An exact copy of every entry is what's needed, so please transcribe them all.

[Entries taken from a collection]
::::
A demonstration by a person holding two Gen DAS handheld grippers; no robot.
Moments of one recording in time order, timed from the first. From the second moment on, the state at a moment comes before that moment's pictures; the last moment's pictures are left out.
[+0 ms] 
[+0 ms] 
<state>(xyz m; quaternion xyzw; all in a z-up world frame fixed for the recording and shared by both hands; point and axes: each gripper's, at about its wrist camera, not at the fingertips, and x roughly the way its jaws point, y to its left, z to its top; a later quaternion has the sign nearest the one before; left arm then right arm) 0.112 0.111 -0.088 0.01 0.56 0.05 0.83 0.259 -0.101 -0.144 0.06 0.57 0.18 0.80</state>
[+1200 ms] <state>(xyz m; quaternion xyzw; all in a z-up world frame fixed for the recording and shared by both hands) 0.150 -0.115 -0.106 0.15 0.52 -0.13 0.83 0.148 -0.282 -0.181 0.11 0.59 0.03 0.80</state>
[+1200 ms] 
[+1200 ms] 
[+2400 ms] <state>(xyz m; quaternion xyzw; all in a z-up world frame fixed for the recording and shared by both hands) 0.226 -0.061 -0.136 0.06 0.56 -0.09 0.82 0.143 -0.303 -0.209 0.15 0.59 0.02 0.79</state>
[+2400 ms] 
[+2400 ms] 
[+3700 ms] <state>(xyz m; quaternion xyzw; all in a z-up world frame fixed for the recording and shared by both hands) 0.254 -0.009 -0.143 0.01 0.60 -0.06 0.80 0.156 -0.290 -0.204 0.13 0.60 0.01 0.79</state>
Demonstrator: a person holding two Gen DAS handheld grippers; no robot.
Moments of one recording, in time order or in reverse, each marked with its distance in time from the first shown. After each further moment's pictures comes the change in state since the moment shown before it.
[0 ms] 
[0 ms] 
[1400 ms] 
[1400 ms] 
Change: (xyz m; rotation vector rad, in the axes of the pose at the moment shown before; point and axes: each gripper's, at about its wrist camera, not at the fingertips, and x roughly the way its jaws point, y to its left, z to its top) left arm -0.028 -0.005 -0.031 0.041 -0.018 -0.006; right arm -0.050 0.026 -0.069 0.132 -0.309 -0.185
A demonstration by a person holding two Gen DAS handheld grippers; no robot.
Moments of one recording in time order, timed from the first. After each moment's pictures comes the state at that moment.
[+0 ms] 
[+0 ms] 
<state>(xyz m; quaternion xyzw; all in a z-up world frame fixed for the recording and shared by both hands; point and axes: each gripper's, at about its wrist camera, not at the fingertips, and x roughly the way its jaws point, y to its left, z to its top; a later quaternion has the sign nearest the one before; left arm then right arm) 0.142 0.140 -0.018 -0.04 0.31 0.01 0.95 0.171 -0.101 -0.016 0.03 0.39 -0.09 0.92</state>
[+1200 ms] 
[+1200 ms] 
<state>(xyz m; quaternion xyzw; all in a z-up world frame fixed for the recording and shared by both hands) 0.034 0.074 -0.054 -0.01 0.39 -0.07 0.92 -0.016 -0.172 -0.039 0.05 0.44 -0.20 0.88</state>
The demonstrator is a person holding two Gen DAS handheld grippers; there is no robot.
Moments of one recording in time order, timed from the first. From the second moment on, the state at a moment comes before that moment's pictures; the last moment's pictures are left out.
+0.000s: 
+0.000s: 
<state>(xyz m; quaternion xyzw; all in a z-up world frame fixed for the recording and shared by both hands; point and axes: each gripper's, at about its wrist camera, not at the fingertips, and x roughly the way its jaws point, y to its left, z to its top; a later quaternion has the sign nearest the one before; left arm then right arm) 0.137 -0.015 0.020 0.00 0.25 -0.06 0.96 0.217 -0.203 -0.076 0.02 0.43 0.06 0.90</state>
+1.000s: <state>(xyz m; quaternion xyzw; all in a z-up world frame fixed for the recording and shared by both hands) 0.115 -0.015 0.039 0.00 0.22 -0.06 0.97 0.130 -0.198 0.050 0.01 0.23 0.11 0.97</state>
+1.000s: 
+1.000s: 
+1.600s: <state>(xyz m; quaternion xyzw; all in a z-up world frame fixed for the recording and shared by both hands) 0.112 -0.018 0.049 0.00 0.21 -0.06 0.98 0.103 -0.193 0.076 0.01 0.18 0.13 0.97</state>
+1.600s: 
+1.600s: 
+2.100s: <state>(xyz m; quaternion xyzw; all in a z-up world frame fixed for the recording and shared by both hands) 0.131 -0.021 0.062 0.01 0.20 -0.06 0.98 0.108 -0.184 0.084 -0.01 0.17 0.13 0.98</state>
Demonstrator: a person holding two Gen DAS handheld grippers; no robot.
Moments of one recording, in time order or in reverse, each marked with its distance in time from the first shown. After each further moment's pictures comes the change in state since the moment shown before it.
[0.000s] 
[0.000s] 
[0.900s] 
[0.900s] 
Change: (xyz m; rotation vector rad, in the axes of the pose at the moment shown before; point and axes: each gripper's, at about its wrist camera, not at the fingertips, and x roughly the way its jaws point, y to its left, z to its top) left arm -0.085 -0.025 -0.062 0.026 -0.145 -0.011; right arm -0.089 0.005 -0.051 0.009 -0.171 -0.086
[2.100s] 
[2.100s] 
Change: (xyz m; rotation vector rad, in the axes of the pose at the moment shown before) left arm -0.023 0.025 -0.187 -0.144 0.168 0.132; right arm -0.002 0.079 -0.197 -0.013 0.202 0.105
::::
• [RESPONSE BELOW]:
A demonstration by a person holding two Gen DAS handheld grippers; no robot.
Moments of one recording in time order, timed from the first. From the second moment on, the state at a moment comes before that moment's pictures; the last moment's pictures are left out.
[+0 ms] 
[+0 ms] 
<state>(xyz m; quaternion xyzw; all in a z-up world frame fixed for the recording and shared by both hands; point and axes: each gripper's, at about its wrist camera, not at the fingertips, and x roughly the way its jaws point, y to its left, z to its top; a later quaternion has the sign nearest the one before; left arm then right arm) 0.112 0.111 -0.088 0.01 0.56 0.05 0.83 0.259 -0.101 -0.144 0.06 0.57 0.18 0.80</state>
[+1200 ms] <state>(xyz m; quaternion xyzw; all in a z-up world frame fixed for the recording and shared by both hands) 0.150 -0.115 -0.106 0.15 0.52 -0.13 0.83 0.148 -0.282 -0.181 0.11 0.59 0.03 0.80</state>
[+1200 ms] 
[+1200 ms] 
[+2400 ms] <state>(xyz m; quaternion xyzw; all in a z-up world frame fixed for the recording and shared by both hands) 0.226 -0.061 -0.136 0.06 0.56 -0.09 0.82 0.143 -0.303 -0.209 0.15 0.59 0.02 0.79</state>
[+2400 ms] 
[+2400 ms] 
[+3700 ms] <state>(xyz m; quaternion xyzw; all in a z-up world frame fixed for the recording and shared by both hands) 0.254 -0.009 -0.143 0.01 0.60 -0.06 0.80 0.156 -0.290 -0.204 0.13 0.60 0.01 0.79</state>
Demonstrator: a person holding two Gen DAS handheld grippers; no robot.
Moments of one recording, in time order or in reverse, each marked with its distance in time from the first shown. After each further moment's pictures comes the change in state since the moment shown before it.
[0 ms] 
[0 ms] 
[1400 ms] 
[1400 ms] 
Change: (xyz m; rotation vector rad, in the axes of the pose at the moment shown before; point and axes: each gripper's, at about its wrist camera, not at the fingertips, and x roughly the way its jaws point, y to its left, z to its top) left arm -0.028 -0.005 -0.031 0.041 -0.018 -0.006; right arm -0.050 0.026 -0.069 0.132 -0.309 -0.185
A demonstration by a person holding two Gen DAS handheld grippers; no robot.
Moments of one recording in time order, timed from the first. After each moment's pictures comes the state at that moment.
[+0 ms] 
[+0 ms] 
<state>(xyz m; quaternion xyzw; all in a z-up world frame fixed for the recording and shared by both hands; point and axes: each gripper's, at about its wrist camera, not at the fingertips, and x roughly the way its jaws point, y to its left, z to its top; a later quaternion has the sign nearest the one before; left arm then right arm) 0.142 0.140 -0.018 -0.04 0.31 0.01 0.95 0.171 -0.101 -0.016 0.03 0.39 -0.09 0.92</state>
[+1200 ms] 
[+1200 ms] 
<state>(xyz m; quaternion xyzw; all in a z-up world frame fixed for the recording and shared by both hands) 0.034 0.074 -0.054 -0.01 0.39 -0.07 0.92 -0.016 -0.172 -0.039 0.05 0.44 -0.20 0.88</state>
The demonstrator is a person holding two Gen DAS handheld grippers; there is no robot.
Moments of one recording in time order, timed from the first. From the second moment on, the state at a moment comes before that moment's pictures; the last moment's pictures are left out.
+0.000s: 
+0.000s: 
<state>(xyz m; quaternion xyzw; all in a z-up world frame fixed for the recording and shared by both hands; point and axes: each gripper's, at about its wrist camera, not at the fingertips, and x roughly the way its jaws point, y to its left, z to its top; a later quaternion has the sign nearest the one before; left arm then right arm) 0.137 -0.015 0.020 0.00 0.25 -0.06 0.96 0.217 -0.203 -0.076 0.02 0.43 0.06 0.90</state>
+1.000s: <state>(xyz m; quaternion xyzw; all in a z-up world frame fixed for the recording and shared by both hands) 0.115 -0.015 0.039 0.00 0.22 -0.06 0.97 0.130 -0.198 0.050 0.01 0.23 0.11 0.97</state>
+1.000s: 
+1.000s: 
+1.600s: <state>(xyz m; quaternion xyzw; all in a z-up world frame fixed for the recording and shared by both hands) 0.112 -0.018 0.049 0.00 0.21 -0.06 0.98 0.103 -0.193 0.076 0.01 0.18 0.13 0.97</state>
+1.600s: 
+1.600s: 
+2.100s: <state>(xyz m; quaternion xyzw; all in a z-up world frame fixed for the recording and shared by both hands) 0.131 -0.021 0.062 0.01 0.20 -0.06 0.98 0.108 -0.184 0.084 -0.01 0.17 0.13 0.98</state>
Demonstrator: a person holding two Gen DAS handheld grippers; no robot.
Moments of one recording, in time order or in reverse, each marked with its distance in time from the first shown. After each further moment's pictures comes the change in state since the moment shown before it.
[0.000s] 
[0.000s] 
[0.900s] 
[0.900s] 
Change: (xyz m; rotation vector rad, in the axes of the pose at the moment shown before; point and axes: each gripper's, at about its wrist camera, not at the fingertips, and x roughly the way its jaws point, y to its left, z to its top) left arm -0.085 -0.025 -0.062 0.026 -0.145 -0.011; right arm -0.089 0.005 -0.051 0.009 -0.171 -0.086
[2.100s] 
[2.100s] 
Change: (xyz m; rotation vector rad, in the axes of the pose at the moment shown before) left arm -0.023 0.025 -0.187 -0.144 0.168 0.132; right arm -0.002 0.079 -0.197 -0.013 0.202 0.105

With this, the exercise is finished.